For Homogenization model family, we can omit the parameter --subgraph_extraction
,
python space4hgnn.py -m homo_GNN -t node_classification -d HGBn-ACM -g 0 -r 5 -a gcnconv -s 1 -k has_bn -v True -c test -p HGB
For Relation model family, --model
is general_HGNN and --subgraph_extraction
is relation,
python space4hgnn.py -m general_HGNN -u relation -t node_classification -d HGBn-ACM -g 0 -r 5 -a gcnconv -s 1 -k has_bn -v True -c test -p HGB
For Meta-path model family, --model
is general_HGNN and --subgraph_extraction
is meta-path
python space4hgnn.py -m general_HGNN -u metapath -t node_classification -d HGBn-ACM -g 0 -r 5 -a gcnconv -s 1 -k has_bn -v True -c test -p HGB
**Note: **
Similar with generating yaml file, experiment will load the design configuration from yaml_file_path
. And it will save the results into a .csv
file in prediction_file_path
.
yaml_file_path = './space4hgnn/config/{}/{}/{}_{}.yaml'.format(configfile, key, gnn_type, times)

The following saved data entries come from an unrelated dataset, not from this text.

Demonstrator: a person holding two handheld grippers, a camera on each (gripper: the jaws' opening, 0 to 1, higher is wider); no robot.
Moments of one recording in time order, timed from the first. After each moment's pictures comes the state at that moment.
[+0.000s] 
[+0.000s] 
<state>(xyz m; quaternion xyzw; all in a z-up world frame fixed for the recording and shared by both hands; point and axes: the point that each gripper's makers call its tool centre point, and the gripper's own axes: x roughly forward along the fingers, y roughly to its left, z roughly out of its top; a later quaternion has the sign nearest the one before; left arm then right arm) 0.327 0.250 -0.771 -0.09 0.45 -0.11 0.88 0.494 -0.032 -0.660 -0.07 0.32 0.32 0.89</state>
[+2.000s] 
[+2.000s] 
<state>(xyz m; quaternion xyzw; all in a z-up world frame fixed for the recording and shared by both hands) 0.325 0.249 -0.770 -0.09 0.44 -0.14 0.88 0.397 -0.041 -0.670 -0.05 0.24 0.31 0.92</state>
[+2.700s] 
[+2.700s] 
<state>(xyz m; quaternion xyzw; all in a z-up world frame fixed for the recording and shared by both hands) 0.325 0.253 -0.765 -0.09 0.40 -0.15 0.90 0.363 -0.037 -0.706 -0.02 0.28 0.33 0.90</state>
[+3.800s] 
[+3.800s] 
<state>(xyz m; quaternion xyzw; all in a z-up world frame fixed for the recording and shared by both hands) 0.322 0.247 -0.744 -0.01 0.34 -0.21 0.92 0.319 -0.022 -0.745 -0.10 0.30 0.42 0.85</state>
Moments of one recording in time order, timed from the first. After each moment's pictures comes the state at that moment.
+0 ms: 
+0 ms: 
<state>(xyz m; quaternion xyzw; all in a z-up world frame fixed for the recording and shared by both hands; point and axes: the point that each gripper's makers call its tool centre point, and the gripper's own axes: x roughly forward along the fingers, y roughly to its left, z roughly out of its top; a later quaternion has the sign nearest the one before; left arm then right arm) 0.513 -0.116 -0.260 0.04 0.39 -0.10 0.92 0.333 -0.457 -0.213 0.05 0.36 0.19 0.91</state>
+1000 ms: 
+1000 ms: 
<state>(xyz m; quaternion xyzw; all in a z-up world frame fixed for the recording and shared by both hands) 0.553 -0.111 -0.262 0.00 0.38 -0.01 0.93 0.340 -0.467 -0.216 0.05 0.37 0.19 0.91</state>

# Here yaml_file_path = './space4hgnn/config/test/has_bn/gcnconv_1.yaml'
prediction_file_path = './space4hgnn/prediction/excel/{}/{}_{}/{}_{}_{}_{}.csv'.format(predictfile, key, value, model_family, gnn_type, times, dataset)
# Here prediction_file_path = './space4hgnn/prediction/test/has_bn_True/metapath_gcnconv_1_HGBn-ACM.yaml'
3 Run a batch of experiments
An example:
./space4hgnn/parallel.sh 0 5 has_bn True node_classification test_paral test_paral
It will generate configuration files for the batch of experiments and launch a batch of experiments.
The following is the arguments descriptions:
- The first argument controls which gpu to use. Here is 0.
- Repeat times. Here is 5
- Design dimension. Here is BN.
- Choice of design dimension. Here set BN
True
.
- Task name. Here is nodeclassification
- Configfile is the path to save configuration files.
- Predictfile is the path to save prediction files.
Note:
If you encounter the error bash: ./space4hgnn/parallel.sh: Permission denied
, you can try with cmd chmod +x ./space4hgnn/parallel.sh
.
3 Analyze the results
3.1 Gather all results
To gather all experiments results, we should run the following command to gather all results into one .csv
file.
python ./space4hgnn/prediction/excel/gather_all_Csv.py -p ./space4hgnn/prediction/excel/HGB
3.2 Analyze with figures
3.2.1 Ranking analysis
We analyze the results with average ranking following GraphGym, the according code is in figure/rank.py
.
3.2.2 Distribution estimates
We analyze the results with distribution estimates following NDS, and the according code is in figure/distribution.py
.